Authors: Peyrot WJ,  Lee SH,  Milaneschi Y,  Abdellaoui A,  Byrne EM,  Esko T,  de Geus EJ,  Hemani G,  Hottenga JJ,  Kloiber S,  Levinson DF,  Lucae S,  Major Depressive Disorder Working Group of the Psychiatric GWAS Consortium (Corporate Collaborator),  Martin NG,  Medland SE,  Metspalu A,  Milani L,  Noethen MM,  Potash JB,  Rietschel M,  Rietveld CA,  Ripke S,  Shi J,  Social Science Genetic Association Consortium (Corporate Collaborator),  Willemsen G,  Zhu Z,  Boomsma DI,  Wray NR,  Penninx BW,  Major Depressive Disorder Working Group of the Psychiatric GWAS Consortium Corporate Collaborator,  Social Science Genetic Association Consortium Corporate Collaborator
Journal: Mol Psychiatry
Date: 2015 Jun
Branches: BB
PubMed ID: 25917368
PMC ID: not available
Abstract: An association between lower educational attainment (EA) and an increased risk for depression has been confirmed in various western countries. This study examines whether pleiotropic genetic effects contribute to this association. Therefore, data were analyzed from a total of 9662 major depressive disorder (MDD) cases and 14 949 controls (with no lifetime MDD diagnosis) from the Psychiatric Genomics Consortium with additional Dutch and Estonian data. The association of EA and MDD was assessed with logistic regression in 15 138 individuals indicating a significantly negative association in our sample with an odds ratio for MDD 0.78 (0.75-0.82) per standard deviation increase in EA. With data of 884 105 autosomal common single-nucleotide polymorphisms (SNPs), three methods were applied to test for pleiotropy between MDD and EA: (i) genetic profile risk scores (GPRS) derived from training data for EA (independent meta-analysis on ~120 000 subjects) and MDD (using a 10-fold leave-one-out procedure in the current sample), (ii) bivariate genomic-relationship-matrix restricted maximum likelihood (GREML) and (iii) SNP effect concordance analysis (SECA).
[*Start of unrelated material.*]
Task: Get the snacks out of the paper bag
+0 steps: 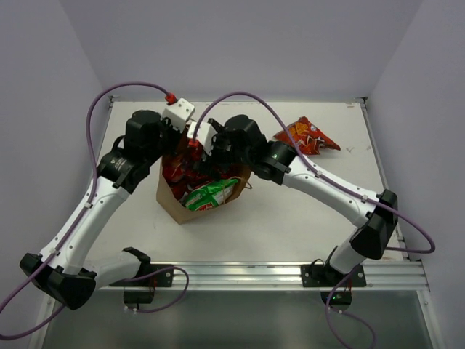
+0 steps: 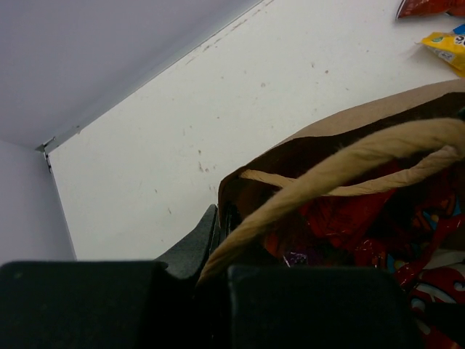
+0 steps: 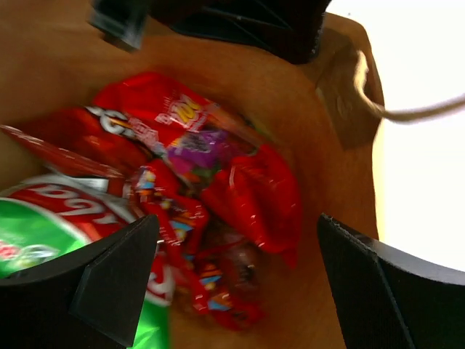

With these methods, we found (i) that the EA-GPRS did not predict MDD status, and MDD-GPRS did not predict EA, (ii) a weak negative genetic correlation with bivariate GREML analyses, but this correlation was not consistently significant, (iii) no evidence for concordance of MDD and EA SNP effects with SECA analysis. To conclude, our study confirms an association of lower EA and MDD risk, but this association was not because of measurable pleiotropic genetic effects, which suggests that environmental factors could be involved, for example, socioeconomic status.